Comme toute protéine, RIM1 se compose d’un grand nombre d’acides aminés contigus. Les chercheurs viennent de montrer que certains de ces acides aminés sont liés par une enzyme à un composé chimique, un groupement phosphate. Selon l’acide aminé ainsi modifié, la présynapse peut ensuite libérer plus ou moins de neurotransmetteur. Les groupes phosphate forment la “mémoire” des synapses, pour ainsi dire, avec laquelle ils se souviennent du niveau d’activité actuel. “Dans la présynapse, les vésicules remplies d’émetteurs sont prêtes à être tirées comme les flèches d’un arc tendu”, explique Dietrich. “Dès qu’une impulsion de tension arrive, elles sont libérées à la vitesse de l’éclair. La phosphorylation modifie le nombre de ces vésicules.”
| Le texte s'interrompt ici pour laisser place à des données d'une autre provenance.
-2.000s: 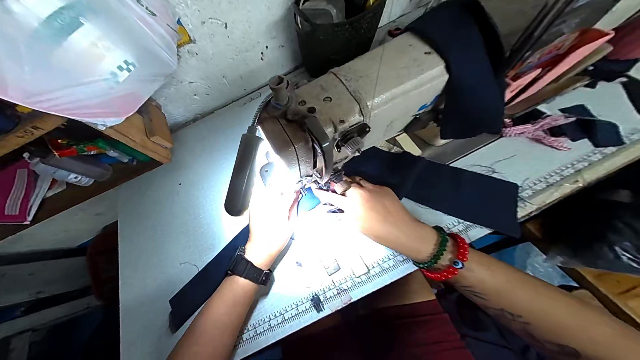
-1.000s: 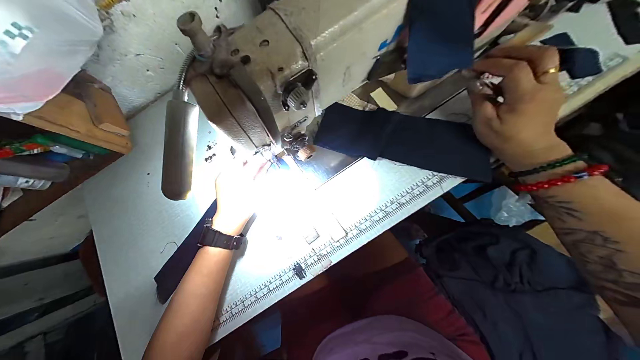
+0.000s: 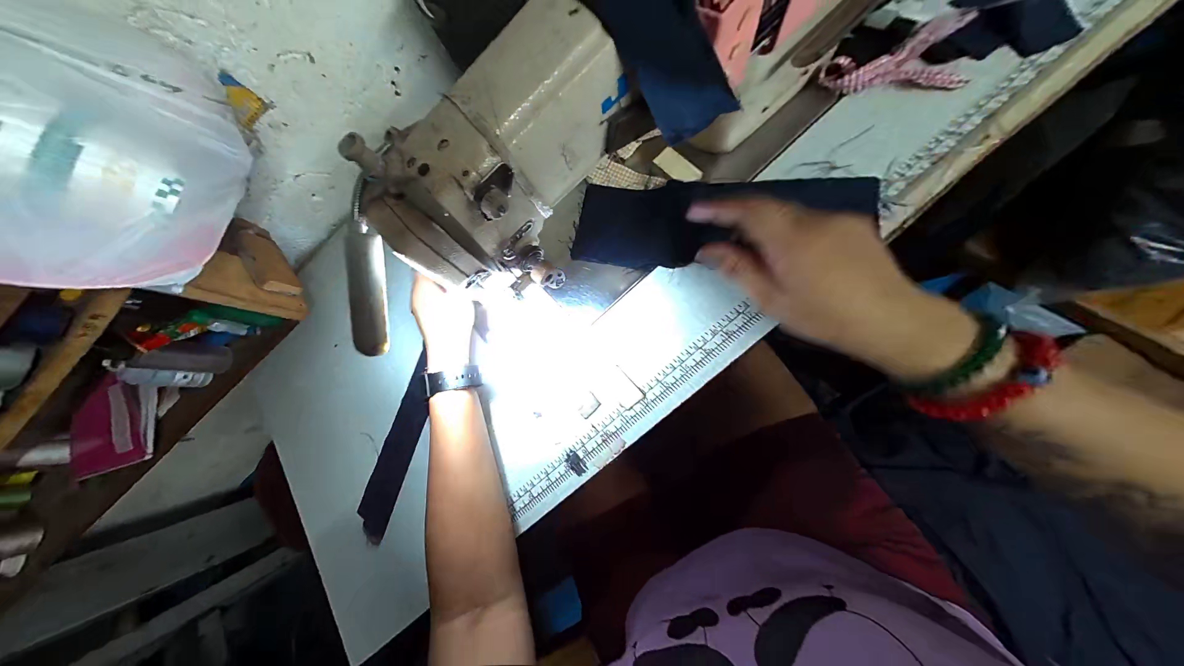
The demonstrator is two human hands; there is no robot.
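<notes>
My left hand (image 3: pixel 442 310) lies under the head of a sewing machine (image 3: pixel 453 185), beside the needle area; glare and the machine head hide its fingers. A narrow dark fabric strip (image 3: pixel 396 462) runs out from beside that wrist across the white table. My right hand (image 3: pixel 786 264), slightly blurred, is over a dark navy fabric piece (image 3: pixel 629 227) right of the needle, thumb and fingers apart at its edge; whether they touch it is unclear. Another navy fabric piece (image 3: pixel 675 74) hangs over the machine arm. A cylindrical lamp (image 3: pixel 367 291) hangs left of the machine head.
A ruler tape (image 3: pixel 684 356) runs along the front edge of the white table (image 3: pixel 324 527). Wooden shelves (image 3: pixel 250 277) with cans and packets stand at left, a plastic bag (image 3: pixel 111 148) on top. Pink checked fabric (image 3: pixel 897 69) and dark scraps lie at upper right.
My right hand was by the needle two seconds ago, then at the far right near the hanging fabric; now it is back over the navy piece. My left hand stays by the needle area. The view has shifted.
</notes>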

Appels Synapse avec une voix plus forte
Si la présynapse peut « tirer » plus de vésicules en conséquence, son appel à travers la fente synaptique devient plus fort, au sens figuré. Si, en revanche, le nombre de vésicules diminue fortement en raison de changements dans l’état de phosphorylation de RIM1, l’appel est à peine audible. “L’effet qui se produit dépend de l’acide aminé phosphorylé”, explique le Dr Johannes Alexander Müller du groupe de recherche de Schoch McGovern. Il partage la paternité principale de l’étude avec sa collègue, le Dr Julia Betzin.
Cela signifie que le cerveau peut probablement ajuster très précisément l’activité des synapses individuelles via RIM1. Un autre rôle clé est joué par l’enzyme SRPK2 : elle fixe les groupements phosphate aux acides aminés de RIM1. Cependant, il existe également d’autres acteurs, tels que des enzymes qui éliminent à nouveau les groupes phosphate si nécessaire. “Nous supposons qu’il existe tout un réseau d’enzymes qui agissent sur RIM1 et que ces enzymes contrôlent également l’activité de l’autre”, explique Dietrich.
L’équilibre synaptique est extrêmement important; s’il est perturbé, des troubles tels que l’épilepsie, mais peut-être aussi la schizophrénie ou l’autisme peuvent en résulter. Fait intéressant, l’information génétique de RIM1 est souvent altérée chez les personnes atteintes de ces troubles psychiatriques. Cela peut signifier que la protéine RIM1 y est moins efficace. “Nous voulons maintenant élucider davantage ces relations”, déclare Schoch McGovern, qui est également membre du domaine de recherche transdisciplinaire “Vie et santé”. “Peut-être que de nouvelles options thérapeutiques pour ces maladies émergeront de nos découvertes à long terme, bien qu’il y ait certainement un long chemin à parcourir avant que cela ne se produise.”
Institutions participantes et financement
L’étude a été soutenue par la Fondation allemande pour la recherche (DFG), le programme BONFOR de l’hôpital universitaire de Bonn, le Conseil national australien de la santé et de la recherche médicale (NHMRC) et la Fondation pour la recherche sur le cancer et le Cancer Institute New South Wales. Outre l’université et l’hôpital universitaire de Bonn, l’université de Sydney et la société australienne i-Synapse ont participé aux travaux.